Dr. J.C. Richardson, Executive Committee Member of Together New Orleans, expounds, “ after Ida, I felt powerless to respond. We all felt powerless, as we have so many times before. This time, though, our community started putting together a plan.” 

Together New Orleans developed an initiative to install rooftop solar and backup batteries at faith and community centers across the state. This Community Lighthouse Project aims to provide resilience during outages, with access to charging, cooling and heating, and food preparation and distribution. As Andy Kopplin, President, and CEO of the Greater New Orleans Foundation, explains, “it’s not just giving out supplies more efficiently, it’s letting people charge their phones, charge their medical equipment.” 

The project also aims to provide quicker disaster response teams, with each of these centers serving as a “community lighthouse” where volunteers can organize to go out and assist neighbors and where displaced residents can take shelter. The goal is for every neighborhood in New Orleans, where the pilot project is launching, to be within a 15-minute walk of one of these hubs. 

Video Courtesy Together Louisiana

The project will spur investment in local clean energy. Installation costs are approximately $150,000 for small facilities, $430,000 for medium-sized facilities, and $1 million for large facilities. According to Together New Orleans member Matthew Candler, the cost of solar panels and battery systems has dropped about 80 percent over the past decade.

These hubs will also help cut electric bills in good times. Estimates are $1,200 in annual electricity savings for small facilities, $5,200 for medium facilities, and $15,000 for large facilities.

As an added benefit, the Community Lighthouse project will create jobs for an expanded clean energy workforce in the state, particularly in energy audits and weatherization, solar panel and battery installation, and maintenance of those systems. 

The lead investor is the Greater New Orleans Foundation, which provided a $1 million grant for the pilot phase, making it the biggest single grant from the foundation’s Disaster Response and Restoration Field of Interest Fund. The Community Lighthouse Project will ultimately be funded by both the public and private sectors. Pierre Moses, President of 127 Energy, which is coordinating the installation, notes that this solution “is a shining example of how public-private partnerships can empower the resources of local residents.” 

Photo Courtesy KEN COOPER

Together New Orleans has raised $10 million in grants and funding pledges for a project estimated to cost around $40 million.

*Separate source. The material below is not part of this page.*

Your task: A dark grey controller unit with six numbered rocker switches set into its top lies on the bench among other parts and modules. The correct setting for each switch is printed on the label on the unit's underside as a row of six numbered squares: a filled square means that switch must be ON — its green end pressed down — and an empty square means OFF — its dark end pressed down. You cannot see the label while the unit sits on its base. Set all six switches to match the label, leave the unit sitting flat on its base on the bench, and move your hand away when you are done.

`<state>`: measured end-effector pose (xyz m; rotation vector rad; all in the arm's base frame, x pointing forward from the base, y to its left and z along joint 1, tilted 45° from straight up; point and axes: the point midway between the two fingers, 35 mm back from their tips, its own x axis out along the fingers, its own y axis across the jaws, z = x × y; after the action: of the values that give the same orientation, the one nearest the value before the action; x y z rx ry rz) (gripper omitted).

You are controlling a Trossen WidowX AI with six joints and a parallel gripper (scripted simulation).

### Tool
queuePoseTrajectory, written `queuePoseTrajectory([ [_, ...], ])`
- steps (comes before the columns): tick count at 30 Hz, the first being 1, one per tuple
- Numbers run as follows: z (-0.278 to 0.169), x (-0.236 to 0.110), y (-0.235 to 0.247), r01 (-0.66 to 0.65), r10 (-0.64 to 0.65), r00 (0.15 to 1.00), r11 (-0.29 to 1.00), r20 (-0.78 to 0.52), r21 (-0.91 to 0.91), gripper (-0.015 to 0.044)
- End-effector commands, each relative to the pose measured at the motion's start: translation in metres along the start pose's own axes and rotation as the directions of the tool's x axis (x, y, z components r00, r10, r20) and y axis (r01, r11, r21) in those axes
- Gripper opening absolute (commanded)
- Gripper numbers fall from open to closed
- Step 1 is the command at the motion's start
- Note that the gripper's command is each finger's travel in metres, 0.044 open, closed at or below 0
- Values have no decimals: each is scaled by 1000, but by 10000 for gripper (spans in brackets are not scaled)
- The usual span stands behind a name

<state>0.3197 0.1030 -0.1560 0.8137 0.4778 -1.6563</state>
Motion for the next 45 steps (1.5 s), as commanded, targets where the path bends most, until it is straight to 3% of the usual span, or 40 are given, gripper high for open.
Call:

The pilot phase will begin construction this year and wrap up in 2023. 16 community lighthouses in the New Orleans area and 8 across the rest of the state are in line to be set up with solar power and battery storage, with the ultimate goal to equip 85 to 100 such centers. 

One of the sites, New Wine Christian Fellowship, is a church in LaPlace, Louisiana. It serves as the shelter of last resort for St. John the Baptist Parish, with a 62,000-square-foot facility from which it distributes food every Friday. The congregation provided shelter and supplies to members of the local community during Hurricanes Katrina, Isaac, and Ida. As Pastor Neil Bernard told L’Observateur, “we have been able to assist our residents by providing food and water, providing emergency relief supplies, and helping those families rebuild. Because of this partnership, now we will be able to do that at a whole new level.” 

Photo Courtesy New Wine Christian Fellowship

Meanwhile, the first commercial site in the Community Lighthouse Project is a building at CrescentCare, a community health clinic in New Orleans that was hit hard by Hurricane Ida. “We lost quite an amount of vaccines, medications, testing supplies that we weren’t able to keep cool long enough,” CEO Noel Twilbeck recalled to Canary Media. Direct Relief, a humanitarian charity based in California, provides up to $750,000 through its Power of Health Initiative to turn CrescentCare into one of these hubs. Whether chosen for past successes or to make sure history does not repeat itself, each of these locations will now have the ability to make a huge difference in the lives of local community members.